Your task:
Every line below must be reproduced exactly. Copy them all.

Information supplied:
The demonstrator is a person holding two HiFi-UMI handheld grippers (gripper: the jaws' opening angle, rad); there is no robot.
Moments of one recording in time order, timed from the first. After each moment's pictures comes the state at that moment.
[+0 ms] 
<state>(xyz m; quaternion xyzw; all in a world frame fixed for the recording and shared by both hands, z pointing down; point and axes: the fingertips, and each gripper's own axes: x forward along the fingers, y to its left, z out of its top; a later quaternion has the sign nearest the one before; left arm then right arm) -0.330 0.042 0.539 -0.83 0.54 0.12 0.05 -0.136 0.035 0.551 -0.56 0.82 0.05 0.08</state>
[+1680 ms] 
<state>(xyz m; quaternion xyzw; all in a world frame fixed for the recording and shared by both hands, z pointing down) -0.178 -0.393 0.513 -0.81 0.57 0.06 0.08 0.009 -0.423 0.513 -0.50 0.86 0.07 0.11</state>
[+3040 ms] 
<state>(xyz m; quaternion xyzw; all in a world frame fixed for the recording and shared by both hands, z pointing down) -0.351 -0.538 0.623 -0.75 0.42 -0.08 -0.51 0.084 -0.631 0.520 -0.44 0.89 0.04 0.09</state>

Written response:
The demonstrator is a person holding two HiFi-UMI handheld grippers (gripper: the jaws' opening angle, rad); there is no robot.
Moments of one recording in time order, timed from the first. After each moment's pictures comes the state at that moment.
[+0 ms] 
<state>(xyz m; quaternion xyzw; all in a world frame fixed for the recording and shared by both hands, z pointing down; point and axes: the fingertips, and each gripper's own axes: x forward along the fingers, y to its left, z out of its top; a later quaternion has the sign nearest the one before; left arm then right arm) -0.330 0.042 0.539 -0.83 0.54 0.12 0.05 -0.136 0.035 0.551 -0.56 0.82 0.05 0.08</state>
[+1680 ms] 
<state>(xyz m; quaternion xyzw; all in a world frame fixed for the recording and shared by both hands, z pointing down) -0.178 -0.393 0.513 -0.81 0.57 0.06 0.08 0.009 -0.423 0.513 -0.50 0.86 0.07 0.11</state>
[+3040 ms] 
<state>(xyz m; quaternion xyzw; all in a world frame fixed for the recording and shared by both hands, z pointing down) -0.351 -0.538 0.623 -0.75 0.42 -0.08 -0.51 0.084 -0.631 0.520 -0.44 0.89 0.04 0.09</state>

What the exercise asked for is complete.